How to fetch YouTube comments for multiple video IDs using YouTube Data API v3 through RapidAPI

I’m building a system to gather YouTube comments for research purposes. Right now my code works fine for single videos but I need to process hundreds of video IDs automatically.

import requests
import json

video_list = ['video1', 'video2', 'video3']  # my list of video IDs
api_endpoint = "https://youtube-v31.p.rapidapi.com/commentThreads"

for video_id in video_list:
    params = {
        "part": "snippet",
        "videoId": video_id,
        "maxResults": "50"
    }
    
    request_headers = {
        'x-rapidapi-key': "your-api-key-here",
        'x-rapidapi-host': "youtube-v31.p.rapidapi.com"
    }
    
    result = requests.get(api_endpoint, headers=request_headers, params=params)
    comment_data = result.json()
    
    print(f"Comments for {video_id}: {len(comment_data.get('items', []))}")

The issue is that the API seems to only accept one video ID at a time in the videoId parameter. Is there a way to pass multiple video IDs in a single request, or do I have to loop through each one individually? I want to make this more efficient and avoid hitting rate limits.

Been there with comment scraping projects - there’s no way around the one-video-per-request limit. I switched to asyncio with aiohttp instead of regular requests and it’s way faster for bulk processing. Just make sure you add proper error handling since some videos have comments disabled or get deleted.

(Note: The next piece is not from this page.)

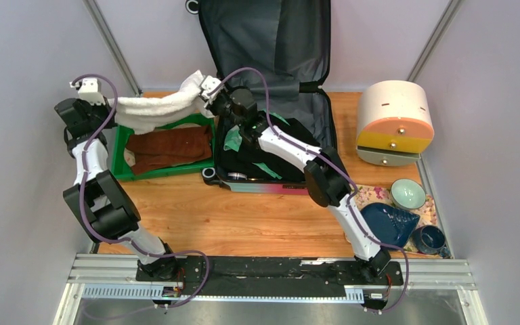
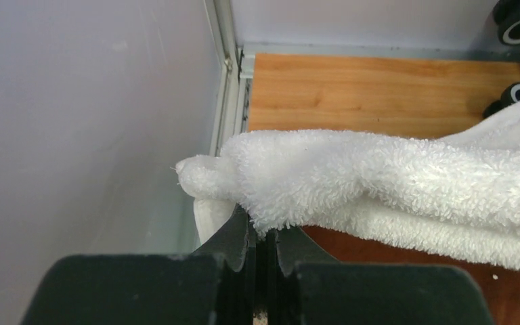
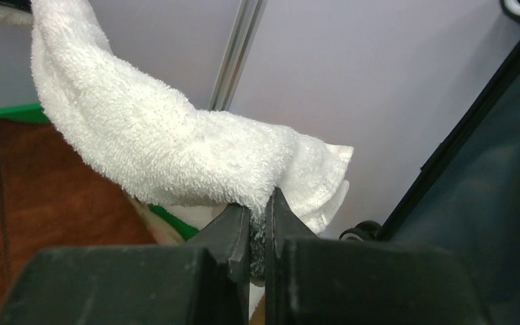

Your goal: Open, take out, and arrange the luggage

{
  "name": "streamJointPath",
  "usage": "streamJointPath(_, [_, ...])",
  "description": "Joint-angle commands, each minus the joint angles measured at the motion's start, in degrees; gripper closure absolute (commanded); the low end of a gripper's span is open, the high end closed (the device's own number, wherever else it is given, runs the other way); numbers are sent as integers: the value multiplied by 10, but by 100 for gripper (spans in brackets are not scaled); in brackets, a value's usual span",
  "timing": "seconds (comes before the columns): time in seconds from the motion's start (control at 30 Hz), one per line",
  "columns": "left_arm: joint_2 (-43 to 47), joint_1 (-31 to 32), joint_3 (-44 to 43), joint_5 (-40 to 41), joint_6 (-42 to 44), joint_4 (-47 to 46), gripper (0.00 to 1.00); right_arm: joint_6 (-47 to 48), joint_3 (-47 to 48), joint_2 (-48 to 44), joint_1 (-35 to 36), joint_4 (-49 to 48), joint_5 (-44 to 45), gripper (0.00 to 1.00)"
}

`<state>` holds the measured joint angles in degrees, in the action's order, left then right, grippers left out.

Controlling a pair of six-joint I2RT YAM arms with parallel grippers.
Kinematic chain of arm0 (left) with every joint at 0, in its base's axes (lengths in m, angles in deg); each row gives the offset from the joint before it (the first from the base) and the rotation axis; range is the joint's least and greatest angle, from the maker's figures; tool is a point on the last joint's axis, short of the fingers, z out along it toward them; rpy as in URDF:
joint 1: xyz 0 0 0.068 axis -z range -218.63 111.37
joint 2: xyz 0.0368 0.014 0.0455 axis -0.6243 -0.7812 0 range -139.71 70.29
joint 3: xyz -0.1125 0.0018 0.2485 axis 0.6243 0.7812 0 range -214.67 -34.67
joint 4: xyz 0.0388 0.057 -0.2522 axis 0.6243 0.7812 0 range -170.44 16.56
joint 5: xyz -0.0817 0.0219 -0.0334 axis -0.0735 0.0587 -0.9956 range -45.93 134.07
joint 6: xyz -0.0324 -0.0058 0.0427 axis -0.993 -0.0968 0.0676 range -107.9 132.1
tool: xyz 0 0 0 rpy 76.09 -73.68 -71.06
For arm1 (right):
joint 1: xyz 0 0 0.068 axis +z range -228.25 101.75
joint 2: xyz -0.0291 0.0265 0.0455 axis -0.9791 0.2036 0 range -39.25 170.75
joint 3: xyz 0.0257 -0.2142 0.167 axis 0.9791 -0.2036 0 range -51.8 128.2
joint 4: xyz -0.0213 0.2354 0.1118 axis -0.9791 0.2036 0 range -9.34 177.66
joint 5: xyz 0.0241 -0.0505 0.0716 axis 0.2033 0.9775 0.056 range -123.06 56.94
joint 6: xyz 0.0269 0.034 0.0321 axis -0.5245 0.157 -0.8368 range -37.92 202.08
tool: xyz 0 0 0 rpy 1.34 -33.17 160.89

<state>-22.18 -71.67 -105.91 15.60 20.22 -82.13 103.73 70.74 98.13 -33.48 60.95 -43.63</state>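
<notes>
The luggage point(image 1: 271, 40) lies open at the back centre, its dark grey lid leaning on the wall. Its base point(image 1: 318, 122) holds dark and green clothes. A white towel point(image 1: 156, 108) hangs stretched between both grippers, above the green tray point(image 1: 118, 162). My left gripper point(image 1: 112, 105) is shut on the towel's left end point(image 2: 379, 176), its tips point(image 2: 263, 227) pinching the pile. My right gripper point(image 1: 206, 95) is shut on the right end point(image 3: 162, 149), with terry squeezed between the tips point(image 3: 259, 203). The luggage lining point(image 3: 501, 169) shows at the right of the right wrist view.
A brown cloth point(image 1: 172, 149) lies in the green tray. A cream-and-orange round container point(image 1: 394, 122) stands at the back right. A pale green bowl point(image 1: 407, 193), a blue plate point(image 1: 387, 223) and a dark cup point(image 1: 430, 238) sit at the front right. Walls close both sides.
</notes>
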Motion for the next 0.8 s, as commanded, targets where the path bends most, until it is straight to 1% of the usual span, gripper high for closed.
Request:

Unfortunately, the YouTube Data API v3 doesn’t support batch requests for comments - you can’t grab multiple video IDs in one call. I’ve hit this same wall when scraping comment data for sentiment analysis projects. The videoId parameter only takes one ID at a time, so your loop approach is actually correct. You can optimize it though - add sleep intervals between requests and catch exceptions for videos with disabled comments or private settings. Also throw in exponential backoff when you hit quota limits. The key is respecting API limits rather than trying to work around the single-video restriction, since that’s just how the endpoint works.

You’re doing it right - YouTube’s API won’t let you grab comments for multiple videos in one request. I’ve handled similar bulk jobs and throttling requests made the biggest difference. Add 100-200ms delays between calls and build in retry logic for failures. What really saved me was processing smaller batches and saving results as I went - if something breaks, you won’t lose everything. Try threading with rate limiting to speed things up without hitting quota walls. You get 10k units daily by default and each comment request burns about 1 unit, so do the math for your dataset size.